Adolescence is marked by continuing growth in the brain's myelination, a process that wraps axons in insulating layers to speed neural signaling. Magnetic resonance imaging studies show a steady increase in white matter volume through the teen years, accompanied by regionally specific remodeling of gray matter. Evidence from Jay N. Giedd at the National Institute of Mental Health and colleagues describes these macroscopic changes as a shift toward more efficient, distributed networks that support complex cognition and self-regulation.
Patterns of change across regions and tracts
Longitudinal imaging reviewed by Tomáš Paus at The Hospital for Sick Children and University of Toronto, Arun K. Keshavan at University of Pittsburgh, and Jay N. Giedd at the National Institute of Mental Health highlights that myelination does not occur uniformly. Sensory and motor pathways mature earlier, while association fibers and the prefrontal cortex continue myelination into late adolescence and early adulthood. This posterior-to-anterior gradient means circuits underlying basic perception and coordination stabilize sooner, whereas networks for planning, impulse control, and social cognition remain plastic for longer. Microstructural diffusion studies reveal increasing coherence and density of white matter tracts during this period, which correlates with improved processing speed and executive performance.
Causes: biological drivers and experience
Myelination during adolescence reflects a combination of intrinsic developmental programs and activity-dependent processes. Oligodendrocyte precursor cells proliferate and differentiate under the influence of genetic cues and circulating pubertal hormones, a mechanism discussed in the review by Paus Keshavan and Giedd. Neural activity—shaped by learning, social interaction, and skill practice—promotes local myelin formation, making myelination partly experience-dependent and thus sensitive to environmental context. Research on adversity and brain development by Katie A. McLaughlin at Harvard T.H. Chan School of Public Health indicates that early stressors can alter white matter microstructure, while stress physiology research by Bruce S. McEwen at The Rockefeller University illustrates how chronic stress hormones may affect oligodendrocyte function and myelin integrity.
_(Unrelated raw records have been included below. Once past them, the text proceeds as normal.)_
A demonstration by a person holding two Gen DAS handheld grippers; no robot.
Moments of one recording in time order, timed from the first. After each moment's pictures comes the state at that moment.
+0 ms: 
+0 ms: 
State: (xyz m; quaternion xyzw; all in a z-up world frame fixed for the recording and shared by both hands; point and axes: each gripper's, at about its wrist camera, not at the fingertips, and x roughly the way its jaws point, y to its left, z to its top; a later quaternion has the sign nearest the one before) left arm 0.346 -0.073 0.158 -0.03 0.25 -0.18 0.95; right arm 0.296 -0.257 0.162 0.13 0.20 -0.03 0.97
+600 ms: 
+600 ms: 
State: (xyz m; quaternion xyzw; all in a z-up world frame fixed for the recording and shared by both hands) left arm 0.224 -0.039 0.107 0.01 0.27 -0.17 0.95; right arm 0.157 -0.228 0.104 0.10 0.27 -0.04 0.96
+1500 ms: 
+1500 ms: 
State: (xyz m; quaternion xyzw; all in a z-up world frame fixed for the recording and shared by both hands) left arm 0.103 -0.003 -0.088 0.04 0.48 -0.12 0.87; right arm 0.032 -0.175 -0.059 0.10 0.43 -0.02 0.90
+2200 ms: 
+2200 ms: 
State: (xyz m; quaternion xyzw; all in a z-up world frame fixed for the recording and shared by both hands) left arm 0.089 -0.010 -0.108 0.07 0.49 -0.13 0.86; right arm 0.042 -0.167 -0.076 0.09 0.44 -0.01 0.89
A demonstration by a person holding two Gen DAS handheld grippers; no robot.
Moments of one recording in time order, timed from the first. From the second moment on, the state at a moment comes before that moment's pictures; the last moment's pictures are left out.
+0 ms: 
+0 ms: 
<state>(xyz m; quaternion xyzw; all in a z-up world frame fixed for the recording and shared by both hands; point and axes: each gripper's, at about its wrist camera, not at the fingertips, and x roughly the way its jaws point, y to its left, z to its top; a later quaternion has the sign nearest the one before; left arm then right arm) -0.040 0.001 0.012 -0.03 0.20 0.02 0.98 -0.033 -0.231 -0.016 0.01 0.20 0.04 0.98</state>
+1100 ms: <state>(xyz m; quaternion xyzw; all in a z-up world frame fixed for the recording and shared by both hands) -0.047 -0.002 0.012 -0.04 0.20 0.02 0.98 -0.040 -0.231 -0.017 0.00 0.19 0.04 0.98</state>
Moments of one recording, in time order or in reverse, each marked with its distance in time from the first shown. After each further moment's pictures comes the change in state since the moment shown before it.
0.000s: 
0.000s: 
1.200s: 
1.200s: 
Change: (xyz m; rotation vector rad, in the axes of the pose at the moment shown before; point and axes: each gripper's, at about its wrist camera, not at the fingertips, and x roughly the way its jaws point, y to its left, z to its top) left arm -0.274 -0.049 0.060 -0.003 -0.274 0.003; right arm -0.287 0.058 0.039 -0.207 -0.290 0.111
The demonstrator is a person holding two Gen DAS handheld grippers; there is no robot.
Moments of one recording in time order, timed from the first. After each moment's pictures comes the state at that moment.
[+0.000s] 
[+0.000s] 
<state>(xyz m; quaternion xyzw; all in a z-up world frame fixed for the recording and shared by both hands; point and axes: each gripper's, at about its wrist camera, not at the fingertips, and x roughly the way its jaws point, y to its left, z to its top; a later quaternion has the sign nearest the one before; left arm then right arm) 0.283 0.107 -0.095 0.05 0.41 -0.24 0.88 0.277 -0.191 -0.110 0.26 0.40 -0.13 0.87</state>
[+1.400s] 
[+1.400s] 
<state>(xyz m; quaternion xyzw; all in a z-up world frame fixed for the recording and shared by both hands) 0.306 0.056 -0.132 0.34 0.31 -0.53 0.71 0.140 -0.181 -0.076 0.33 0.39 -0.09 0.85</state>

Consequences for behavior and mental health follow from these developmental dynamics. Continued myelination in frontal networks supports gains in decision-making and planning, but the staggered timing across networks can create a period of mismatch: socioemotional systems may be more reactive while control systems are still maturing, which helps explain typical adolescent increases in risk-taking. Paus and colleagues connect this window of reorganization to the increased onset of many psychiatric disorders during adolescence, as altered myelination or disrupted connectivity can contribute to mood, psychotic, and addiction vulnerabilities. Culturally and territorially, differences in education, nutrition, and social stressors mean myelination trajectories will vary across populations, with potential long-term effects on cognitive opportunity and health equity.
Understanding adolescent myelination clarifies why teenagers show rapid cognitive and behavioral change and why early environments and experiences matter. Interventions that support stable, enriching environments, adequate nutrition, and stress reduction may promote healthier myelination trajectories and reduce risk during this formative period.